REQUIRED ACTION: Repeat the data that follows verbatim. Images are not part of the copy.

•••••

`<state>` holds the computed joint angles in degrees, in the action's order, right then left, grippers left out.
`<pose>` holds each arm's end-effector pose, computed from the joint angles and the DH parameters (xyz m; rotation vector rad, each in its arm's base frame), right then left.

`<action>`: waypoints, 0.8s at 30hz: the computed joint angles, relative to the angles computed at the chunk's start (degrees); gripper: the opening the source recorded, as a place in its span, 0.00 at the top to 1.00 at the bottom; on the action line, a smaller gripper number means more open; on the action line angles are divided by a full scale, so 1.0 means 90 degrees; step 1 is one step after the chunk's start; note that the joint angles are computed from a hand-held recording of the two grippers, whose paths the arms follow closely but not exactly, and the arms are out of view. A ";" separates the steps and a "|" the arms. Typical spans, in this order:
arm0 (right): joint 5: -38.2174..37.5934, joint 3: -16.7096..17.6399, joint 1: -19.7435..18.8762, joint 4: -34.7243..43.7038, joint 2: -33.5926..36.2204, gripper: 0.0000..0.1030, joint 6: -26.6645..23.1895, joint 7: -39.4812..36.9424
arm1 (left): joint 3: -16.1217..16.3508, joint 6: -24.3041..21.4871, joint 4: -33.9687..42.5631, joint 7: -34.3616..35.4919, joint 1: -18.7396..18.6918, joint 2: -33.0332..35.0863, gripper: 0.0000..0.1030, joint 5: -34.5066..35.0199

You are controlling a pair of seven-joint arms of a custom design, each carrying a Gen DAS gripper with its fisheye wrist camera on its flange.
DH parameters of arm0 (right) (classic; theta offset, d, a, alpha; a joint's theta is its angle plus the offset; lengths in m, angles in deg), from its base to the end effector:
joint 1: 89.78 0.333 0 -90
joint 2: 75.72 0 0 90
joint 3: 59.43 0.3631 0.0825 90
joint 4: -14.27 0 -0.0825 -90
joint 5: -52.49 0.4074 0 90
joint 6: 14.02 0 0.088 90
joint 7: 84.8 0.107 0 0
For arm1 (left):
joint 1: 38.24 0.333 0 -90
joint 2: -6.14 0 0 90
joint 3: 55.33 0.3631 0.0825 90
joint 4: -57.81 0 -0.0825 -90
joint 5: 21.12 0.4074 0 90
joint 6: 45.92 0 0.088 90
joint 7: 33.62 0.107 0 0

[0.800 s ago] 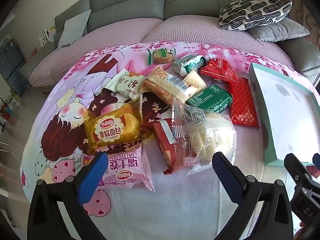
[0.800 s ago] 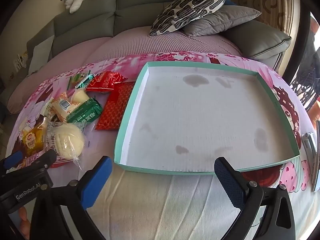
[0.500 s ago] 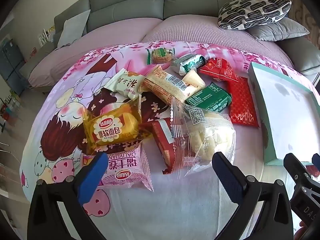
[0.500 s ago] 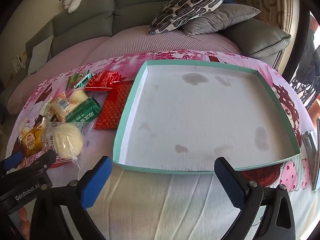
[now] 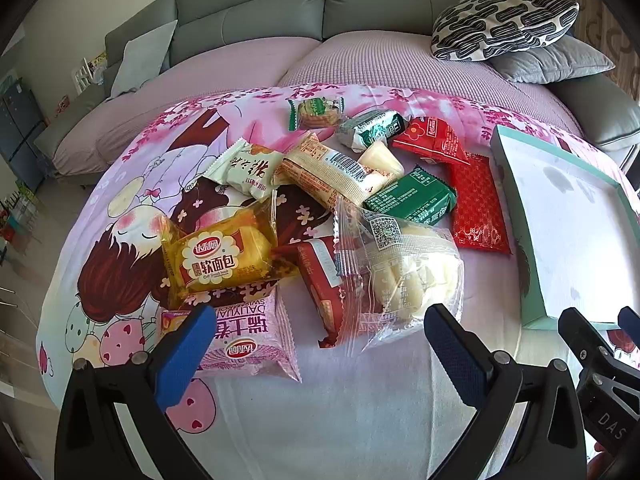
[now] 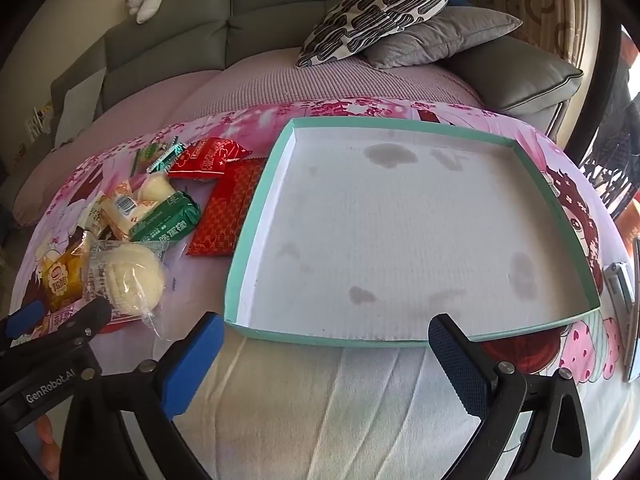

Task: Organize snacks

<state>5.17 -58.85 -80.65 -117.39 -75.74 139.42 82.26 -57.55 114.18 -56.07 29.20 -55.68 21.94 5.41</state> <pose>0.5447 0.1162 0.4130 -1.3922 2.3328 -0.7086 0.6259 -0.2437 0.4122 -1.6228 2.1082 -0.5320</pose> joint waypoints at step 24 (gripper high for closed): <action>0.0171 -0.0002 -0.0006 -0.0032 -0.0018 0.00 0.0050 -0.0114 | -0.0053 0.0001 -0.0061 0.0166 0.0023 -0.0056 0.00 -0.0063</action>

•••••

EXERCISE RESULT:
`<state>` holds the computed joint angles in degrees, in the action's order, right then left, grippers left out.
`<pose>` holds each arm's end-effector pose, computed from the joint angles and the DH parameters (xyz m; rotation vector rad, each in its arm's base frame), right then left.

`<action>`: waypoints, 0.8s at 30hz: the computed joint angles, relative to the angles computed at the chunk's start (degrees); gripper: the opening the source recorded, as a place in its span, 0.00 at the top to 1.00 at the bottom; on the action line, a smaller gripper number means more open; on the action line angles are divided by a full scale, so 1.0 means 90 degrees; step 1 is one step after the chunk's start; note that the joint angles are computed from a hand-held recording of the two grippers, whose paths the arms follow closely but not exactly, and the arms are out of view. A ";" separates the steps and a "|" the arms. Typical spans, in this order:
arm0 (right): joint 5: -38.2174..37.5934, joint 3: -16.7096..17.6399, joint 1: -19.7435..18.8762, joint 4: -34.7243..43.7038, joint 2: -33.5926..36.2204, gripper: 0.0000..0.1030, joint 6: -26.6645..23.1895, joint 7: -39.4812..36.9424
arm1 (left): joint 3: -16.1217..16.3508, joint 6: -24.3041..21.4871, joint 4: -33.9687..42.5631, joint 7: -34.3616..35.4919, joint 1: -18.7396..18.6918, joint 2: -33.0332..35.0863, gripper: 0.0000..0.1030, joint 5: -34.5066..35.0199

You are controlling a pair of seven-joint arms of a custom design, each carrying a Gen DAS gripper with its fisheye wrist camera on its flange.
DH parameters of arm0 (right) (classic; theta offset, d, a, alpha; a joint's theta is its angle plus the offset; lengths in m, angles in deg), from its base to the end effector:
joint 1: 89.78 0.333 0 -90
joint 2: 75.72 0 0 90
joint 3: 59.43 0.3631 0.0825 90
joint 4: -14.27 0 -0.0825 -90
joint 5: -52.49 0.4074 0 90
joint 6: 14.02 0 0.088 90
joint 7: 84.8 0.107 0 0
For arm1 (left):
joint 1: 38.24 0.333 0 -90
joint 2: -6.14 0 0 90
joint 3: 55.33 0.3631 0.0825 90
joint 4: -57.81 0 -0.0825 -90
joint 5: 21.12 0.4074 0 90
joint 6: 45.92 0 0.088 90
joint 7: 33.62 0.107 0 0

[0.800 s ago] 
[0.800 s ago] 
[0.500 s ago] 
[0.500 s ago] 
[now] 
[now] 

Task: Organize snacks

<state>5.17 -58.85 -80.65 -117.39 -75.74 139.42 82.26 -57.55 114.18 -56.07 29.20 -55.68 21.94 5.41</state> <pose>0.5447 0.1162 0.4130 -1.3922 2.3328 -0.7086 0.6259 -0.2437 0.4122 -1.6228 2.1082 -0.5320</pose> joint waypoints at step 24 (gripper high for closed): <action>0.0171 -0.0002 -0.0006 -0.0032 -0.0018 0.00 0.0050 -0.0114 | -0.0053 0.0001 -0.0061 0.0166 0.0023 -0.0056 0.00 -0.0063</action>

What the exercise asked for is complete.